Keep in mind, starting netminder Mackenzie Blackwood has played only three games due to COVID-19 protocol. Scott Wedgewood, who was projected to be the team’s No. 3 goalie before Corey Crawford retired, has carried the load between the pipes. Additionally, Nico Hischier, one of the game’s best young, two-way centers, has yet to play.
The Devils should sharpen up defensively as they get healthier and become further accustomed to Ruff's system, although I still think they're a year or two away from playoff contention.

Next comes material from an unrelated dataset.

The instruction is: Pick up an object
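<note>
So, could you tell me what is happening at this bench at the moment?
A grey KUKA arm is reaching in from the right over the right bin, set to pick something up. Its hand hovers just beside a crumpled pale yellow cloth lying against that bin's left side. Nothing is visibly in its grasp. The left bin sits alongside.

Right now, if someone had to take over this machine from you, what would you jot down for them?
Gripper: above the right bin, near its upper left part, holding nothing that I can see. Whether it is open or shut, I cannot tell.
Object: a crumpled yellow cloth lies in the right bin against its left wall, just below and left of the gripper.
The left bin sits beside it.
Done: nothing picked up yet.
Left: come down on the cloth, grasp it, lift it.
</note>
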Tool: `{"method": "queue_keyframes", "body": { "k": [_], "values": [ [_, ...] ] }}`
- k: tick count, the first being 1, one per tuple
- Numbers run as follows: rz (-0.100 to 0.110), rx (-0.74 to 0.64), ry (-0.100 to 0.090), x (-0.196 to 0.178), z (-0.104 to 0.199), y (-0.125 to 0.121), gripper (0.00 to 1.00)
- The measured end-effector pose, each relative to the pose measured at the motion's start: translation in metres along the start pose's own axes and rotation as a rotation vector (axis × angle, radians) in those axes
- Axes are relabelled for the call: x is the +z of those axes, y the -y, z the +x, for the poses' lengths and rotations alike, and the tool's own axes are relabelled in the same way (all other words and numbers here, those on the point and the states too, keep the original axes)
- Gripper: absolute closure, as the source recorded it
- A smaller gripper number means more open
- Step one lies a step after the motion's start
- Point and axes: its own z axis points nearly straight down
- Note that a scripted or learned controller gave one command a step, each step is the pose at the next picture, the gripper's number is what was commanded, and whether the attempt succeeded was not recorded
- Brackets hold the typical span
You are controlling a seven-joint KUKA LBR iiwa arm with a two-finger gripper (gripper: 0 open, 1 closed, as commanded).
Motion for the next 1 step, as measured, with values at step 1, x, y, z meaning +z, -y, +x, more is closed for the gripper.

Matisz: Mirage. With due respect to Ruff and the fabulous job he's done behind the bench, this start is hard to wrap your head around. It's fishy.
Despite being an improvement over 2019-20, New Jersey's defense corps of Damon Severson, P.K. Subban, Ryan Murray, Dmitry Kulikov, Ty Smith, and Matt Tennyson doesn't strike fear into opponents. Ditto for the three-headed goalie monster of Blackwood, Wedgewood, and Eric Comrie.

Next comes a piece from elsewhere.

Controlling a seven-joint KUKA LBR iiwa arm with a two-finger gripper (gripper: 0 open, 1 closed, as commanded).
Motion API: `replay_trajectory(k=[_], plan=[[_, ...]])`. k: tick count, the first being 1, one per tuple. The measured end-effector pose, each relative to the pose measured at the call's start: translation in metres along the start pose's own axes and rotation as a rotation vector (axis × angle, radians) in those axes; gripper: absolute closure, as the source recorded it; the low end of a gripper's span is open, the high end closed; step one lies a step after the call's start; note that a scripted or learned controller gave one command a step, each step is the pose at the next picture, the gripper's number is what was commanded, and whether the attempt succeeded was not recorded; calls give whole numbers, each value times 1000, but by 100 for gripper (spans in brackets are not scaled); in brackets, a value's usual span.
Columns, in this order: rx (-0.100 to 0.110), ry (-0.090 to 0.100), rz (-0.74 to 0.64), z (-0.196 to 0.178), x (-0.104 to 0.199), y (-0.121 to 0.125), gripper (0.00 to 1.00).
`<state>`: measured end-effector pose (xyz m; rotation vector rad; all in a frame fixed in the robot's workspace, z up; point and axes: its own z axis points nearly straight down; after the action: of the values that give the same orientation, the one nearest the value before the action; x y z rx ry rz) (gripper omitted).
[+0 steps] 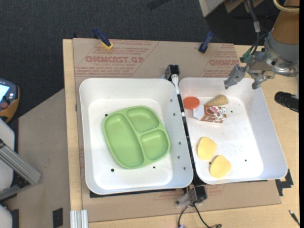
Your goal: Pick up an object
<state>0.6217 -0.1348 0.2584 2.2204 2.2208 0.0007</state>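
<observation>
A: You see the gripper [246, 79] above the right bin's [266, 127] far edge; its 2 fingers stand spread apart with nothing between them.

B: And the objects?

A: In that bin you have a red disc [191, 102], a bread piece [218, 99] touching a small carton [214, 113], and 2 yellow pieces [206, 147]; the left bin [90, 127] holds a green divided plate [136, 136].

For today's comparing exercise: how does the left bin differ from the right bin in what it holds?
The left bin holds one large green divided plate; the right bin holds several small pieces, among them an orange disc and two yellow pieces. The gripper hangs over the right bin's far edge. Both bins are shallow and white.
</observation>
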Motion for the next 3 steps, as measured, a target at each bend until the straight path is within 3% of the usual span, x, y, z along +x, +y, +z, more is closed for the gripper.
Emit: replay_trajectory(k=[1,2,3], plan=[[8,3,-4,101,33,39,0],[1,1,-1,94,30,39,0],[-6,-1,-3,174,40,47,0]])
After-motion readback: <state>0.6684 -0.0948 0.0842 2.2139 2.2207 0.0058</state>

Severson's a stud. Blackwood and Smith are budding stars. Subban, Murray, and Comrie bring value. This means the Devils could definitely finish 2020-21 in the Top 20 in team defense, thus improving their '19-20 results.
But a top-five defense? Highly unlikely. Top 10? I'd bet against that too.
I'm happy to be proven wrong, but, based on the personnel and the natural ebbs and flows of a season, I'm confident the Devils will hit a wall in the meaty part of the schedule. Larger sample sizes weed out statistical anomalies.
Real or Mirage: Stars are still elite
Despite the possibility of a Stanley Cup Final hangover and starting the season without Tyler Seguin or Ben Bishop, Dallas (5-2-1) ranks eighth in the league in points percentage.
Matisz: Mirage. Given how few games they've played (only eight due to COVID-19-related delays) and how uncharacteristically explosive they've been (a whopping four goals per contest), I must stick with my preseason opinion - Dallas is a cut below the NHL's surefire contenders.
The Stars are a very good, battle-tested club. They showed us that in the bubbled postseason, as the wins kept piling up despite player after player going down with an injury. However, I'd wager it was closer to a perfect storm than a repeatable performance, and it doesn't feel like this Stars crew - largely intact following the trip to the Cup Final - has another deep run in them.
In the Central Division, the Tampa Bay Lightning and Carolina Hurricanes are stronger. So, with the caveat that anything can happen in regards to the coronavirus affecting rosters, the Stars will have a difficult time making noise.
Wegman: Mirage. What the Stars have done in the early going of the season is impressive - especially without Seguin - but I still wouldn’t place them among the league’s elite teams. Their hot start has been buoyed by a completely unsustainable 40% power play - tied for best in the league. Joe Pavelski, 36, is averaging nearly two points per game, which isn't going to last. The Stars are still a playoff team, but I don’t see them as a legitimate Stanley Cup threat, despite how close they got last season.